Presence of God – O Lord, make me persevere in seeking You and in serving You, in spite of all the difficulties which I may encounter.

MEDITATION

St. Teresa says that anyone who wishes to give himself to prayer with profit must make “an earnest and most determined resolve not to halt” on the way he has chosen. This means that we must give ourselves to prayer, not for a stated time only, but at all times, every day, all our life; let us not be dissuaded from prayer for any reason whatsoever. “Come what may, happen what will, let those complain who will, tire yourself as you must, but even if you die half-way along the road … tend always toward the goal” (Way of Perfection, 21). Let us ever remember that this goal is the living water promised by Jesus to those who sincerely thirst for Him and His love.

Without a strong, determined resolve, the soul will too often find more or less plausible reasons for neglecting prayer. Sometimes aridity will make the soul think that it is a waste of time to devote itself to an exercise from which it seems to draw no fruit, and that it would be better to use this time in good works. Sometimes, too, our numerous employments will seem to justify this idea. At other times, the feeling of our wretchedness—especially when we consider our want of fidelity to grace—will make us think ourselves unworthy of divine intimacy and that, therefore, it is useless to persevere in prayer. It should be evident that all these pretexts are suggestions of the enemy who, sometimes under the pretext of zeal for exterior works, sometimes under that of false humility or of waste of time, does all he can to draw souls away from prayer. “No temptation,” declares St. Teresa, “is more serious” than this one, “and the devil does us the very greatest harm by it” (cf. The Book of Her Life, 7 – 8). Therefore, she insists: “One who has begun to make mental prayer must never give it up, in spite of the sins into which he may fall. Prayer is the means which will help him to rise. Without prayer, this would be more difficult. He should not allow himself to be deceived by the devil to abandon prayer under the pretext of humility” (The Book of Her Life, 8).

COLLOQUY

“O Lord, I know that in order that love be true and friendship lasting, equal conditions must exist between the two friends. I also know that there can be nothing wrong in You; while my nature, on the contrary, is vicious, sensual, and ungrateful … Hence I cannot love You as You deserve.

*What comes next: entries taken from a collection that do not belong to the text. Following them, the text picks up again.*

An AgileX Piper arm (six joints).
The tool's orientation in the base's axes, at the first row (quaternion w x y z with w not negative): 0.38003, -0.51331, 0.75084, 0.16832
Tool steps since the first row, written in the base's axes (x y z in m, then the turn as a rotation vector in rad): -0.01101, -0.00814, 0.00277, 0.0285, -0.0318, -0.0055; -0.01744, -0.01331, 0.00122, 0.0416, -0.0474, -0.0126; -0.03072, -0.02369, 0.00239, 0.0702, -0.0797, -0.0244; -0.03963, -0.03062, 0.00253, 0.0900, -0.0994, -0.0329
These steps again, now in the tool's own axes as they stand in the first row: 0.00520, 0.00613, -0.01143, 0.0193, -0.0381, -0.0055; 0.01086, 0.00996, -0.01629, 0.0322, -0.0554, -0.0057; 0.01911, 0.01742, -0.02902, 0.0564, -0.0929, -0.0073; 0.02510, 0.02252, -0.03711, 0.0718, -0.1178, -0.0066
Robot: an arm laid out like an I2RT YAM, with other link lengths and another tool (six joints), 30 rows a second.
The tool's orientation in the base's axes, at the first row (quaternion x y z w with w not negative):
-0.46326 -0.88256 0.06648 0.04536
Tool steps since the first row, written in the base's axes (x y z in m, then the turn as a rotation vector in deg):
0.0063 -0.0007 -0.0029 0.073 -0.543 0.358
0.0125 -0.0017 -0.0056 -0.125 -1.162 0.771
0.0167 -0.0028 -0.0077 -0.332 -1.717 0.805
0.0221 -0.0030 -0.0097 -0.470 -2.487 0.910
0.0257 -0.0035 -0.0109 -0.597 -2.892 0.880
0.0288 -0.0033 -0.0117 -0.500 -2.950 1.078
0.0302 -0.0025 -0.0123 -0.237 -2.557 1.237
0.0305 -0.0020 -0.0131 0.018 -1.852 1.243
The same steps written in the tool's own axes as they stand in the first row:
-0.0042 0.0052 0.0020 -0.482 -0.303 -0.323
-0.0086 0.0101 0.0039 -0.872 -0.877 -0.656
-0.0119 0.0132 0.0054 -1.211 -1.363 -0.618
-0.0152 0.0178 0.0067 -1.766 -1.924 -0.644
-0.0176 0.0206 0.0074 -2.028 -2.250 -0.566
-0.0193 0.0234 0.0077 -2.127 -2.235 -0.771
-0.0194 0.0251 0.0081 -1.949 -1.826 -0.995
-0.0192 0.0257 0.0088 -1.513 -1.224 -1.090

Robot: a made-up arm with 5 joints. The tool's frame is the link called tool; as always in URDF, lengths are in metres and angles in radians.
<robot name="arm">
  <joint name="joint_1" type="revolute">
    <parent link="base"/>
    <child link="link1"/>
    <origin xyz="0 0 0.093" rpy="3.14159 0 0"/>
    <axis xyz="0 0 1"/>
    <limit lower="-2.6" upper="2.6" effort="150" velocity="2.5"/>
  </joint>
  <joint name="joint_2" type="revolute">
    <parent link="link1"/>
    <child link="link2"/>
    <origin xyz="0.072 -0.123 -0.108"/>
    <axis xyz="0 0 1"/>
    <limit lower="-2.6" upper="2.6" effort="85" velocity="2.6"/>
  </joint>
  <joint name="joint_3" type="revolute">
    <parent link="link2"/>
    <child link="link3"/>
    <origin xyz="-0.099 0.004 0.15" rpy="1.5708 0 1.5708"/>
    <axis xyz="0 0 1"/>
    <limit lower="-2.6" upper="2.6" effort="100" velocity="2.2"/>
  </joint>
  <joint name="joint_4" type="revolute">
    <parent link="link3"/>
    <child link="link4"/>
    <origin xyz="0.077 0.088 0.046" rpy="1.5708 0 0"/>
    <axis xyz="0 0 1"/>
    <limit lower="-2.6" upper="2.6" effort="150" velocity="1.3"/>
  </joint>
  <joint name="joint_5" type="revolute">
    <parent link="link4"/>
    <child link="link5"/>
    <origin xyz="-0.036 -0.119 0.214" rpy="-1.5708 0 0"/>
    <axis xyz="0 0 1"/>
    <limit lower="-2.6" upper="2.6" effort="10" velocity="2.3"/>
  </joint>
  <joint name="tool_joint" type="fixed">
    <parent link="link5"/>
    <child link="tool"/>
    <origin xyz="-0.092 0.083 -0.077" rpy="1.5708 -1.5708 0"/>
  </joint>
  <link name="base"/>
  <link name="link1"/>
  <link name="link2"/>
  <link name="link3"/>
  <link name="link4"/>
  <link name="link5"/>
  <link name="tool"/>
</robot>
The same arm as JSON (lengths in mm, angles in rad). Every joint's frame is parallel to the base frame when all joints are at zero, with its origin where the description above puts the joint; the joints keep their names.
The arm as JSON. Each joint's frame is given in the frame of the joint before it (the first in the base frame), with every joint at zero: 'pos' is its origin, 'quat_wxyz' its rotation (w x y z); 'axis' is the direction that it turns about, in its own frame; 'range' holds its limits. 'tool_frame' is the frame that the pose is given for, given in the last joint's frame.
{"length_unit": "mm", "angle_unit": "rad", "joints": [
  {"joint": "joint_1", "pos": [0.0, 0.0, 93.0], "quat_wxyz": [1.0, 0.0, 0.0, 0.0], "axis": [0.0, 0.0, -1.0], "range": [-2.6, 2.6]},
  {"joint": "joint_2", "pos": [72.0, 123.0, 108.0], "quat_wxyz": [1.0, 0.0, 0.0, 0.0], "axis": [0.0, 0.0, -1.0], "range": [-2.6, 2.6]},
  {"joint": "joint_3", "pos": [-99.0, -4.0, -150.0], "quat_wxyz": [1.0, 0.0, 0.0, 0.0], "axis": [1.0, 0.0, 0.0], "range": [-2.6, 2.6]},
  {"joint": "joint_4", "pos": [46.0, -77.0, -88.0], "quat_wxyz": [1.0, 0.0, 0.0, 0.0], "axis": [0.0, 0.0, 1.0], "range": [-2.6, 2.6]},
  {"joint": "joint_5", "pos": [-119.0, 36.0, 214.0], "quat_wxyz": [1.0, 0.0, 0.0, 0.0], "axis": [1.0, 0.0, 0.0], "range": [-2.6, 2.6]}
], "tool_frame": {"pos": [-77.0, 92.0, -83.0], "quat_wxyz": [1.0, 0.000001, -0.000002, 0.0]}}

O infinite goodness of my God! I see who You are and who I am, and seeing how different You are from me, O joy of the angels, I long to be wholly consumed in love for You! How true it is that You bear with those who permit You to be with them! How good a friend You are to them! How You lavish Your favors upon them and bear with them, and wait until their ways become more like Yours. You remember the time spent in loving You, and at the first sign of repentance, You forget all their offenses. This I know from experience, and I do not understand, O my Creator, why the whole world does not strive to draw near You in this intimate friendship. The wicked, who are not like You, ought to come so that You may make them good, allowing You to be with them, at least two hours each day, even though they are not with You but with a thousand cares and thoughts of the world, as I used to be. In exchange for the effort which it costs them to want to be in such good company (for You know that in the beginning they cannot do more, nor afterwards sometimes) You force the devils not to attack them, and make the devils every day less strong against them, and give these souls strength to conquer them. Yea, Life of all lives, You slay none of those who put their trust in You and desire You for their Friend” (Teresa of Jesus, The Book of Her Life, 8).

O Lord, give me also that holy audacity which will make me always persevere in prayer, in spite of exterior and interior difficulties, aridities, weakness, and lack of correspondence with Your grace…. You will remedy all my ills.”